Cryptocurrencies are holding the saddle strong in the digital transition. What’s more interesting is that latest development of semiconductors to cope and change the fortune of Bitcoin Mining. GMO Group made significant headlines in international media after the Japanese internet firm announced its plan to align with the bitcoin mining industry. No, this didn’t break the media rooms; perhaps, GMO Group is known to do the new mining operation utilizing cutting-edge 7nm process technology chips. They are going to fabricate it with an “alliance partner” with a semiconductor design company.
At the moment, 7nm semiconductor chips are not produced commercially, but many firms have announced they are planning on producing these chips in the very near future.
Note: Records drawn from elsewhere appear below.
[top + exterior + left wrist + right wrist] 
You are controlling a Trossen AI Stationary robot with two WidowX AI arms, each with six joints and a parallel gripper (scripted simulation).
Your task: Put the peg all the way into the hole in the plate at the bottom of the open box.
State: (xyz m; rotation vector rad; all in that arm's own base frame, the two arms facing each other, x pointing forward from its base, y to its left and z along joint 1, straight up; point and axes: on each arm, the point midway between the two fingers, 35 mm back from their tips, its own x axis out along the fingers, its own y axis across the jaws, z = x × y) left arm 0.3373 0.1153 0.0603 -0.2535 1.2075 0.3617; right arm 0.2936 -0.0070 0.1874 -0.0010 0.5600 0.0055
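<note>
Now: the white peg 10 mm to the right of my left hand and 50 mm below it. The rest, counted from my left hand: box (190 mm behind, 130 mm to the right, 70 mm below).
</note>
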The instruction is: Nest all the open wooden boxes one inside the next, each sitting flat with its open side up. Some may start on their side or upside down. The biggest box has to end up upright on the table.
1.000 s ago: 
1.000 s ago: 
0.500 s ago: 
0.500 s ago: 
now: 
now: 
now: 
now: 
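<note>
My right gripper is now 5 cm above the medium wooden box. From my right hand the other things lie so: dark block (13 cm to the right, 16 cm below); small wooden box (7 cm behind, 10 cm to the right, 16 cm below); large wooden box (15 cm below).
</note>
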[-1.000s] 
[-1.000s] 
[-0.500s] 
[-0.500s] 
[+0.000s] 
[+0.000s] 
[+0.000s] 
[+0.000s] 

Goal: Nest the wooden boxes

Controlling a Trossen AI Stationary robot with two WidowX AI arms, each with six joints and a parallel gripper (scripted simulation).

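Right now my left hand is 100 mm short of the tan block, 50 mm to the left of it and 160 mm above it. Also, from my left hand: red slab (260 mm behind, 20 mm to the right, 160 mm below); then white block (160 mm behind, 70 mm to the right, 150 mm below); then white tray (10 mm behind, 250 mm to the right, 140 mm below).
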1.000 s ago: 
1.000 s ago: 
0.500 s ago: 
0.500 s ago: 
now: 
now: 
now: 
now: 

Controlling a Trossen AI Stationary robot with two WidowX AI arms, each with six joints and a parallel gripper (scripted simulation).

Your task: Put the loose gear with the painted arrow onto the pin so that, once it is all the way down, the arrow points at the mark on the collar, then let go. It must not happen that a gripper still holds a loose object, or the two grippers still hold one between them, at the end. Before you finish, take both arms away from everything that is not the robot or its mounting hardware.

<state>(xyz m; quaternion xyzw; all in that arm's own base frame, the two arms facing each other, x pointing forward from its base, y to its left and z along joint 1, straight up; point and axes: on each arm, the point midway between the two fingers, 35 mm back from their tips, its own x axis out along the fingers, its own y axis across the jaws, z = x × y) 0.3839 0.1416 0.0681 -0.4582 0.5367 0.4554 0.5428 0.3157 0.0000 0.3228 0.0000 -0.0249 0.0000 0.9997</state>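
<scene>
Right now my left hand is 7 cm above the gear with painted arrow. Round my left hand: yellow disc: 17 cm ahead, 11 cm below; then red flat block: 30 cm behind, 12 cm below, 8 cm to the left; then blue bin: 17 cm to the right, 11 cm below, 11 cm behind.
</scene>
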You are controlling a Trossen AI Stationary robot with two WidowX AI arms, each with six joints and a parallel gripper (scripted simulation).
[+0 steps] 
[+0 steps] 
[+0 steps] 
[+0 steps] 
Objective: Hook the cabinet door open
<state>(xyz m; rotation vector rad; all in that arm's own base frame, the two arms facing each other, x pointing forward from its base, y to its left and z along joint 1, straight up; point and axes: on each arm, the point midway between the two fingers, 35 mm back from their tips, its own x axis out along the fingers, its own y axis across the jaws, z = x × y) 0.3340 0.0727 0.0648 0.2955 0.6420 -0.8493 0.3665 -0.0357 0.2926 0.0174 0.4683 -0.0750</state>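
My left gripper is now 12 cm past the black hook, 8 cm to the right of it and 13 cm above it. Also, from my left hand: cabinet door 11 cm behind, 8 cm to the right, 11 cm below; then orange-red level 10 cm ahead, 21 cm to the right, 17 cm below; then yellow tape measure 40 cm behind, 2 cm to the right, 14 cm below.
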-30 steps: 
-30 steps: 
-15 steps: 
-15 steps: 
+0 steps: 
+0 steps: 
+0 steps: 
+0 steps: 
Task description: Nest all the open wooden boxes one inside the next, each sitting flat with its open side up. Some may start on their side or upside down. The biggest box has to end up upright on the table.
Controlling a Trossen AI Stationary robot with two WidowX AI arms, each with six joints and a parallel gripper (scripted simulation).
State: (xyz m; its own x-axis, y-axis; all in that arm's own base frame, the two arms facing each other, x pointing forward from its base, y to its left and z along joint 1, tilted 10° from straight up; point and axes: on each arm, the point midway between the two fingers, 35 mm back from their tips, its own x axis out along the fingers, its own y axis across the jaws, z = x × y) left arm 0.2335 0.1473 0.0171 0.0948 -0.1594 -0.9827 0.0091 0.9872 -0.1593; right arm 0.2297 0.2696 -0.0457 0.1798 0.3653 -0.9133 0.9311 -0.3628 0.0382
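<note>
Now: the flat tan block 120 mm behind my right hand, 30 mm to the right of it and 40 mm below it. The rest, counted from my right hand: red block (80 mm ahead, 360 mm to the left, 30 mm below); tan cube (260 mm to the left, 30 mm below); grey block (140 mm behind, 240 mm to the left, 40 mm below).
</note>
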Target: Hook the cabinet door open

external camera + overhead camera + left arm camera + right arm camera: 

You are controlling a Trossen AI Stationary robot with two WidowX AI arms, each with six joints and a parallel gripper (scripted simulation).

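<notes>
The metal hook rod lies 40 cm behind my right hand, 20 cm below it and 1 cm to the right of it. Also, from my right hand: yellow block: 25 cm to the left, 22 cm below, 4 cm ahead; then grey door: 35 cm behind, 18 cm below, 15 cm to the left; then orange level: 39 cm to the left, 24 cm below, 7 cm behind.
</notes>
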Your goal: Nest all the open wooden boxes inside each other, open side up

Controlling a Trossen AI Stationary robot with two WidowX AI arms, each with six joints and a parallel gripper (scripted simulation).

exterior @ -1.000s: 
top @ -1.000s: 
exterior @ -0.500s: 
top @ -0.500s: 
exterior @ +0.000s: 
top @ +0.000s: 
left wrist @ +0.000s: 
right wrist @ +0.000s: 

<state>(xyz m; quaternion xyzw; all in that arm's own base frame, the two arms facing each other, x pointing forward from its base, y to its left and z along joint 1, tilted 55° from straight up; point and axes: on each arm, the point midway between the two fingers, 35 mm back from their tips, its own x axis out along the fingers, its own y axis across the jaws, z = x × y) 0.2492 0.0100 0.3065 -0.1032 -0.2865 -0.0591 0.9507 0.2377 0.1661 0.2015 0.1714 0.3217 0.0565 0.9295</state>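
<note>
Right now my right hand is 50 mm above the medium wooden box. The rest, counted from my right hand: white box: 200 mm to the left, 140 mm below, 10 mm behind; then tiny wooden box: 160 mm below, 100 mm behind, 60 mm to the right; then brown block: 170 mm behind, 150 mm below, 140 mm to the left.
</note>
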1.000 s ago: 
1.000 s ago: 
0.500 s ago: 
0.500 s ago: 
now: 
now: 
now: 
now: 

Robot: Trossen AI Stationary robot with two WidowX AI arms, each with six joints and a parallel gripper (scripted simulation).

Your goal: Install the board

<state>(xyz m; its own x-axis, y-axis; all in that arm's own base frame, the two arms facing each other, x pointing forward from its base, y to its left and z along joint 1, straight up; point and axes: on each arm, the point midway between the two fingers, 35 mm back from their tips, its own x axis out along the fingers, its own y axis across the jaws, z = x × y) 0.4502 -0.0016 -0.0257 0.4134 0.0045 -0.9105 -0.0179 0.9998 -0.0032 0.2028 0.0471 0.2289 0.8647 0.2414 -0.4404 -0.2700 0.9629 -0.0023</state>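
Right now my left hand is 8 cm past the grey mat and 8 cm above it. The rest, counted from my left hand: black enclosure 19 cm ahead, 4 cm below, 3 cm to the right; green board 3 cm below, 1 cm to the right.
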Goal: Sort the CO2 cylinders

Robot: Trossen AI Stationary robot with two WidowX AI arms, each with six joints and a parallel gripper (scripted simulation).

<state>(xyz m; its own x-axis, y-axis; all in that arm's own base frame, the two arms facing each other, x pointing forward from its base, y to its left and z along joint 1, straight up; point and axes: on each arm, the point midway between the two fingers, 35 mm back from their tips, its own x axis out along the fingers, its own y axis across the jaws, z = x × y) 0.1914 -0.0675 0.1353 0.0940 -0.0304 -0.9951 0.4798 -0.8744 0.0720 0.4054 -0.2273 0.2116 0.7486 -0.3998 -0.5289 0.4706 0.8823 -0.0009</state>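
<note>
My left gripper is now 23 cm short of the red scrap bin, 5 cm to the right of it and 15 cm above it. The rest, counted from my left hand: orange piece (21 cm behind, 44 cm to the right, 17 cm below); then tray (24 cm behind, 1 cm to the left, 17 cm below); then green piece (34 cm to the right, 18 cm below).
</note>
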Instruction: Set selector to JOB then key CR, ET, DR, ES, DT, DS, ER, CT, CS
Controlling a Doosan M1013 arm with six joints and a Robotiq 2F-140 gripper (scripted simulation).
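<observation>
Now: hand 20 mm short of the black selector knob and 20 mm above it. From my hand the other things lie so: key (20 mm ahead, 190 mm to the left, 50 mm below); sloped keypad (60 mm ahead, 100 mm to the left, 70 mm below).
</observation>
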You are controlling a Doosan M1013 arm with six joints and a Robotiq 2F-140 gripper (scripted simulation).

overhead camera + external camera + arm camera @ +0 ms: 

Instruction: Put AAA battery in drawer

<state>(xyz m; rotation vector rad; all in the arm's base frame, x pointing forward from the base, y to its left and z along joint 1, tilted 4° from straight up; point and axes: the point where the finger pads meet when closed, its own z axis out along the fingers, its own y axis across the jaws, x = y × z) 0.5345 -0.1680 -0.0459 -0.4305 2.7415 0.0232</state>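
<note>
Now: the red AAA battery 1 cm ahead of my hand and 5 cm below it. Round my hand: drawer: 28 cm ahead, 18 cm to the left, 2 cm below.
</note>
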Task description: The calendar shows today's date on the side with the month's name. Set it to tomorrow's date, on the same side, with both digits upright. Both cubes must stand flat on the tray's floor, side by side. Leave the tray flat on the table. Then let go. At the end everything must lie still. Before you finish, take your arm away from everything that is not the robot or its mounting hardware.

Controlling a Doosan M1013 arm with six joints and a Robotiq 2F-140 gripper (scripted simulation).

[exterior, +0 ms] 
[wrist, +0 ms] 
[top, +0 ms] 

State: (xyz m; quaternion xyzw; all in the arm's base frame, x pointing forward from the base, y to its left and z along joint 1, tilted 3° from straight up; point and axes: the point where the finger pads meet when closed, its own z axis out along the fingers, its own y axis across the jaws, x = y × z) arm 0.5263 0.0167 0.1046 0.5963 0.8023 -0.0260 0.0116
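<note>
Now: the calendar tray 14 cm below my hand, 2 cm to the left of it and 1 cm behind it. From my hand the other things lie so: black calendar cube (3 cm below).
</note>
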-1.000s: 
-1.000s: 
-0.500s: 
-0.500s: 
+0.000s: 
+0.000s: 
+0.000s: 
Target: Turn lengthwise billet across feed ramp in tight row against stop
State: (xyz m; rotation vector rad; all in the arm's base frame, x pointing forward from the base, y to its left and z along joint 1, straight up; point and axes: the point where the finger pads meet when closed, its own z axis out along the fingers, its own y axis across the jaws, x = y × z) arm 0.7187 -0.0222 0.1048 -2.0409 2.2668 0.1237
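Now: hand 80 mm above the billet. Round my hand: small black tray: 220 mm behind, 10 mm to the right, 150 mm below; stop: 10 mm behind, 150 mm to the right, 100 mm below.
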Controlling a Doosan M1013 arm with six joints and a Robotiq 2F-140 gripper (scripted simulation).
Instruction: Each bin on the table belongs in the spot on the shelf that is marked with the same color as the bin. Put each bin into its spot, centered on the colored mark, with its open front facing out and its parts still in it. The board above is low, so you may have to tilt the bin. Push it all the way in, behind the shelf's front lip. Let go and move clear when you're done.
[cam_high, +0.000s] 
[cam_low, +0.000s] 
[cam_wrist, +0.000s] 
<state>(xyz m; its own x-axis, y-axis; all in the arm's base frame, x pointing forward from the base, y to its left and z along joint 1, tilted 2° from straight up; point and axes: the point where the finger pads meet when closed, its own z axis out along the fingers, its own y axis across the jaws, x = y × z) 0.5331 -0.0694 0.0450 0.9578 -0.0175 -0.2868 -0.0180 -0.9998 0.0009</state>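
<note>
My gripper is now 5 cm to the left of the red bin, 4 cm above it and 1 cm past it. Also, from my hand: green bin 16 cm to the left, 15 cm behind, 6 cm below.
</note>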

Samsung has been taking top-spot this year for leading the way towards more efficient microchips.
There’s a good probability that 10nm and 7nm products may be widely manufactured by Q1 of 2018. Companies like Samsung, Intel, TSMC, and Global foundries are all racing towards the goal of creating 7nm chips in mass production. In the bitcoin mining world, specifically the application-specific integrated circuit (ASIC) industry, the current semiconductor chips used right now are between 16-14nm.
Throughout 2015-2016 rumors of 14nm-10nm chips being used for bitcoin mining started circulating throughout the community, but these chip sets haven’t seemed to materialize. If a few organizations produce more efficient mining chips, then many people believe it can further decentralize the bitcoin mining ecosystem.
Miners who were once regarded as protectors of the Bitcoin network has later been considered monopolistic entities. Over the past few months, as the scaling debate intensified, mining optimization has been deemed unfavorable and the drama has escalated to talks of changing Bitcoin’s proof-of-work.
Will 7nm chips be an end of Moore’s Law?
It will be interesting if GMO manages to produce 7nm chip sets in their mining machines as the semiconductor chips will be significantly smaller, and more efficient than the 16nm versions predominantly used today. The company further states it will be manufacturing the 7nm boards for resale as well, which will bring the next generation mining chips to the general public and competing mining pools.